◆ **What you should do**
Transcribe all of the data verbatim, please, and leave out its pictures.

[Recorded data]
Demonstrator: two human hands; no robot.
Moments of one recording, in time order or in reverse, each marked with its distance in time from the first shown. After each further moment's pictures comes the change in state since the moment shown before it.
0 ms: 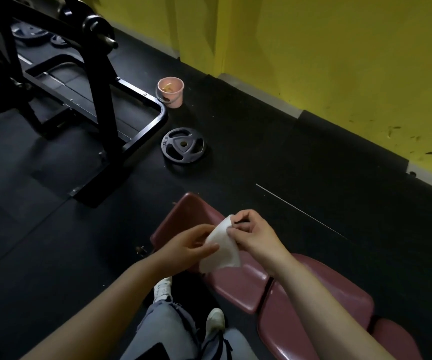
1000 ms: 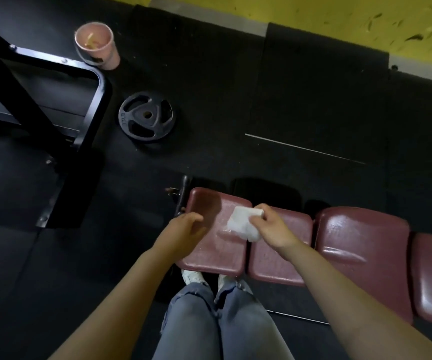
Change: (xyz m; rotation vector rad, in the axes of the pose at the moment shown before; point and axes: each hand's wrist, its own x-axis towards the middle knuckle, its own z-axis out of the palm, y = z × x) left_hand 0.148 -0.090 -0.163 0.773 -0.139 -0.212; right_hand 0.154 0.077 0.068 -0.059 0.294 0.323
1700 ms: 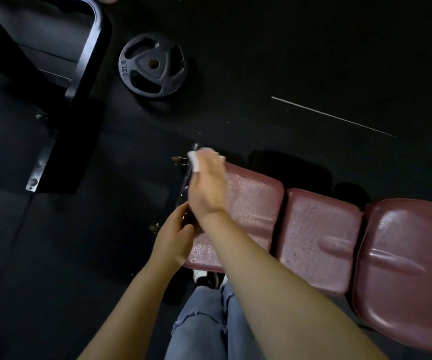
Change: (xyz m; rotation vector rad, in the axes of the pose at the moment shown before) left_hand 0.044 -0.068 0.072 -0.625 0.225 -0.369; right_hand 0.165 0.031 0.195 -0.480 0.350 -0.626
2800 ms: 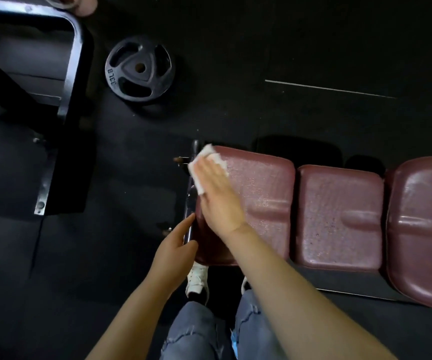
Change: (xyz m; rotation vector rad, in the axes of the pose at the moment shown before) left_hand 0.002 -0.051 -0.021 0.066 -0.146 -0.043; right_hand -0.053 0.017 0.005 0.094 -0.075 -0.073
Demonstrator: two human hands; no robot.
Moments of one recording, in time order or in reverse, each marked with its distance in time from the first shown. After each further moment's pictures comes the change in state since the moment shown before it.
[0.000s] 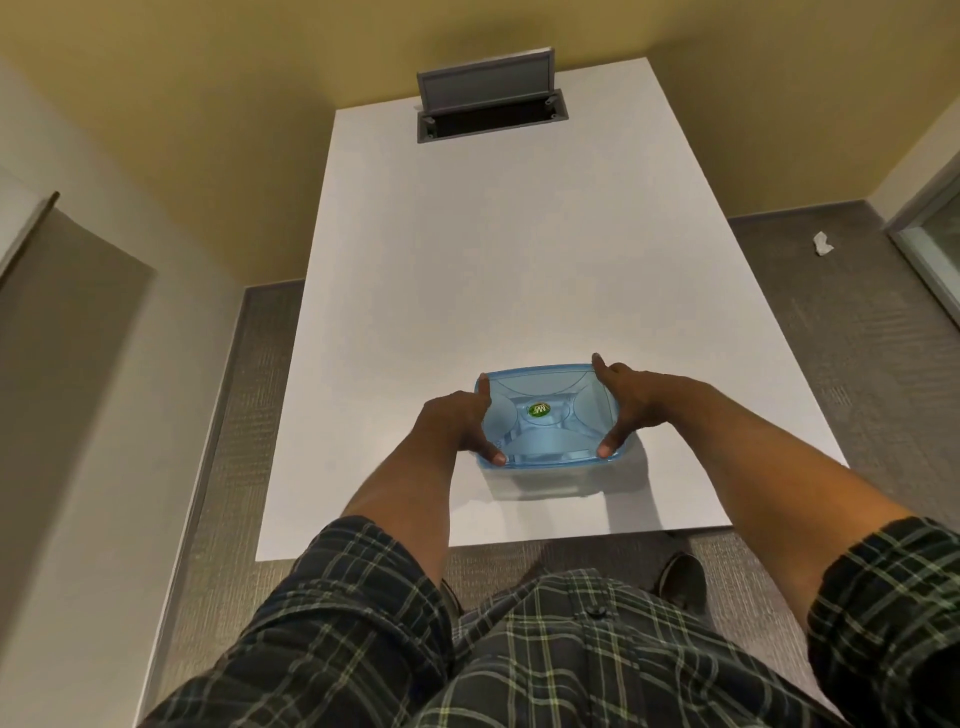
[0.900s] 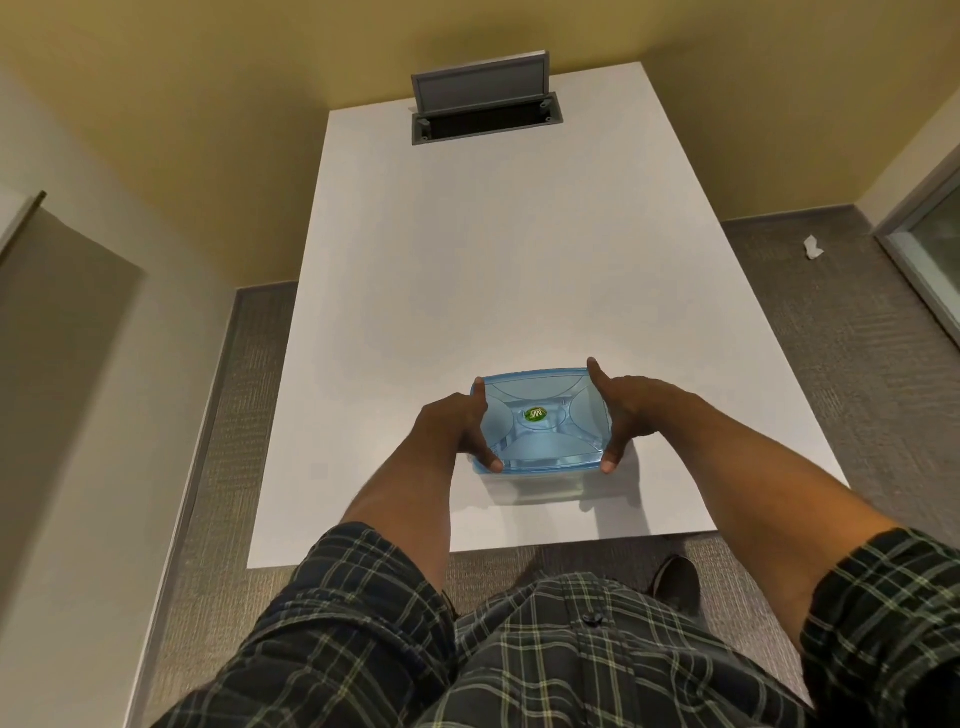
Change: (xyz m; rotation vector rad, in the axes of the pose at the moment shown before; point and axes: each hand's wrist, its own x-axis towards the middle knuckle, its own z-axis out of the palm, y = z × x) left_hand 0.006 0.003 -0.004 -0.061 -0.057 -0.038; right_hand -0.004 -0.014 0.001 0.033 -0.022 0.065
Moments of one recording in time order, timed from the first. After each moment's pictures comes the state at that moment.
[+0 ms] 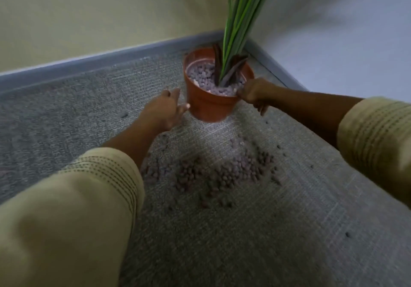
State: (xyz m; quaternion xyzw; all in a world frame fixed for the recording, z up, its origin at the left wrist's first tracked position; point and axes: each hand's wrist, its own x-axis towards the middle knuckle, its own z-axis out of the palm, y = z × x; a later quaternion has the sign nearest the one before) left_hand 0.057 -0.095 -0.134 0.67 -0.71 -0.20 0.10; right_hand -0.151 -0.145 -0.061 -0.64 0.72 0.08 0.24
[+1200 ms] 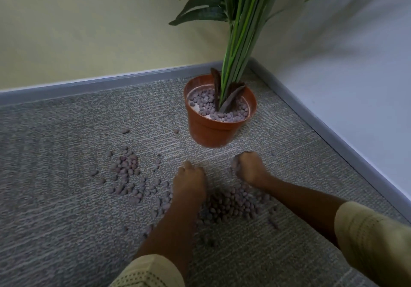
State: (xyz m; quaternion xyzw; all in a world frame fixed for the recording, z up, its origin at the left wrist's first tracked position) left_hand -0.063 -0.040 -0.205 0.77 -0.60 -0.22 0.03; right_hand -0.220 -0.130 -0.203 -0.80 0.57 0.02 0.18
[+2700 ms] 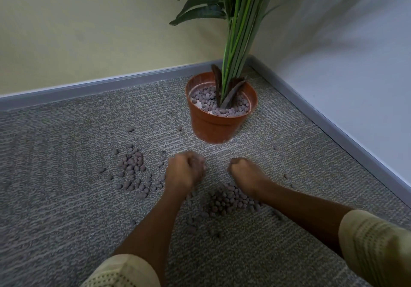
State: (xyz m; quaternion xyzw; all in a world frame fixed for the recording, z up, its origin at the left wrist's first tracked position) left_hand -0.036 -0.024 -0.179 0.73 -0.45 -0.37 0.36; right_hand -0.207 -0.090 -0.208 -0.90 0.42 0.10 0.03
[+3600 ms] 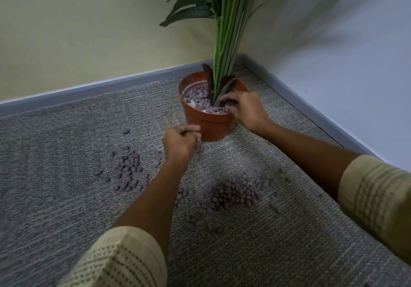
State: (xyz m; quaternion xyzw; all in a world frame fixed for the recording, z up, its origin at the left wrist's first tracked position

◆ **Answer box**
Demonstrator: two human hands; no robot.
Moments of one recording, in time order or in reverse, each marked with its distance in time from the first shown. After each further moment's pictures comes the change in state since the moment shown before it.
0 ms: 
1000 ms: 
Change: (xyz m; rotation vector rad, in the axes of the pose at the moment shown before; point and axes: each hand's wrist, its own x-axis towards the middle knuckle, its own z-axis out of the palm, y = z × x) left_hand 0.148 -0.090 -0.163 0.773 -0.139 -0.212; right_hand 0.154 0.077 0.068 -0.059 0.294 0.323
1700 ms: 
Change: (xyz m; rotation vector rad, in the axes of the pose at the moment shown before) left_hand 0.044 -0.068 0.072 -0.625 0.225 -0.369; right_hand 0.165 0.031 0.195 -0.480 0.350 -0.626
2800 ms: 
Change: (xyz m; rotation vector rad, in the axes of the pose at the moment shown before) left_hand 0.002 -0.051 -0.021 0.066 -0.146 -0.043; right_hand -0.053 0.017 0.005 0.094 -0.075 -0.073
Demonstrator: two human hands; no robot.
Moments of one recording, in time order or in reverse, each marked with its distance in time from the first shown. After each further moment's pictures comes the change in state since the moment shown before it.
[0.000s] 
[0.900s] 
Change: (xyz m; rotation vector rad, in the axes of the pose at the moment shown before; point and axes: each hand's wrist, its own x-axis towards the middle knuckle, its own z-axis out of the palm, y = z × x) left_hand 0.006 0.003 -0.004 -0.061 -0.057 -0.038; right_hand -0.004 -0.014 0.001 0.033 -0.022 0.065
Moments of one recording in time order, timed from the first. After each moment's pictures comes the state at that moment.
[+0 ms] 
State: (xyz m; quaternion xyzw; all in a world frame fixed for the recording, z up, its origin at the left wrist's first tracked position; point and axes: each hand's wrist, its own x-axis towards the middle knuckle, its own z-axis out of the palm, y = z × x; a later quaternion has the sign nearest the one before) left_hand 0.057 -0.095 -0.134 0.67 -0.71 -0.20 0.10; right_hand -0.151 -0.145 -0.061 -0.64 0.72 0.08 0.24
[+1200 ms] 
State: (xyz m; quaternion xyzw; all in a world frame fixed for the recording, z up, its origin at the left wrist's first tracked position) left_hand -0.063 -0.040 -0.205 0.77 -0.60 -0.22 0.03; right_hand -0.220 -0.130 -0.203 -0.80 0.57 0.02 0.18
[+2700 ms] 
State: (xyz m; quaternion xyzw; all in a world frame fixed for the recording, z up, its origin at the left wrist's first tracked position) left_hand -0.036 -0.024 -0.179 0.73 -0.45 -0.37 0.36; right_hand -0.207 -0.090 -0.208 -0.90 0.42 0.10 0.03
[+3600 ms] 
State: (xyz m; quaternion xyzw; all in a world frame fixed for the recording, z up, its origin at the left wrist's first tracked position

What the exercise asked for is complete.